In the material below, repeat only the lines from the one that holds "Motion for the" through the final line, exactly as they stand.

◇ ◇ ◇

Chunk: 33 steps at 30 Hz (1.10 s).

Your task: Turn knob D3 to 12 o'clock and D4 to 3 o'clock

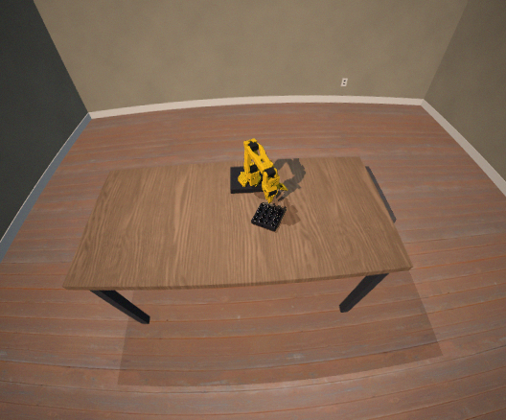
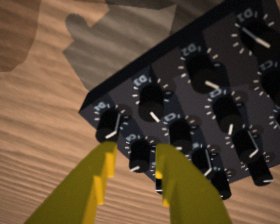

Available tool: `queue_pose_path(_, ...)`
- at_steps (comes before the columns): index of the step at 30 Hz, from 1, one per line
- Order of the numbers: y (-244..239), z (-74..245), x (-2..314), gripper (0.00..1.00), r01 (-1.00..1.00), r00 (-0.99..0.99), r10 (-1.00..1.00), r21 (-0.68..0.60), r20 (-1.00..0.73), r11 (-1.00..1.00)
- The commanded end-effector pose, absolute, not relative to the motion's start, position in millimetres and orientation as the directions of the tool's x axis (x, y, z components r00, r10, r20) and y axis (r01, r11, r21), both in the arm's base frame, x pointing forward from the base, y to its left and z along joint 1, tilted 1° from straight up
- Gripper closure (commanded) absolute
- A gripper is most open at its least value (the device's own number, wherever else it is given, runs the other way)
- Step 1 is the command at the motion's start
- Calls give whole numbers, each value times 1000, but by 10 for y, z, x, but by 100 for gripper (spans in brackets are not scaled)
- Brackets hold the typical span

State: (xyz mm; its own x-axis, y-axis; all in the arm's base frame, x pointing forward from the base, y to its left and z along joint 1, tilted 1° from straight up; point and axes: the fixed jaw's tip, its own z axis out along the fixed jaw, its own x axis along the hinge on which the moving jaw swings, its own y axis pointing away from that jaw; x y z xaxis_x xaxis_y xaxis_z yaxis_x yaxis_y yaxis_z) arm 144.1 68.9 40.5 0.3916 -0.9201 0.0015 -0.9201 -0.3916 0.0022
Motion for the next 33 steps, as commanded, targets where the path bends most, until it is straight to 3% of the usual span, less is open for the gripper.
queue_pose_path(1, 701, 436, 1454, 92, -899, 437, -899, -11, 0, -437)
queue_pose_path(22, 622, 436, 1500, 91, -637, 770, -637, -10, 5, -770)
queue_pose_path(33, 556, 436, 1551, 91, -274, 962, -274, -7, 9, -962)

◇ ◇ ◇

#### EXERCISE RESULT
Motion for the next 33 steps, as commanded, targets where the path bends most, until it is straight to 3% of the usual span, less is open for the gripper.
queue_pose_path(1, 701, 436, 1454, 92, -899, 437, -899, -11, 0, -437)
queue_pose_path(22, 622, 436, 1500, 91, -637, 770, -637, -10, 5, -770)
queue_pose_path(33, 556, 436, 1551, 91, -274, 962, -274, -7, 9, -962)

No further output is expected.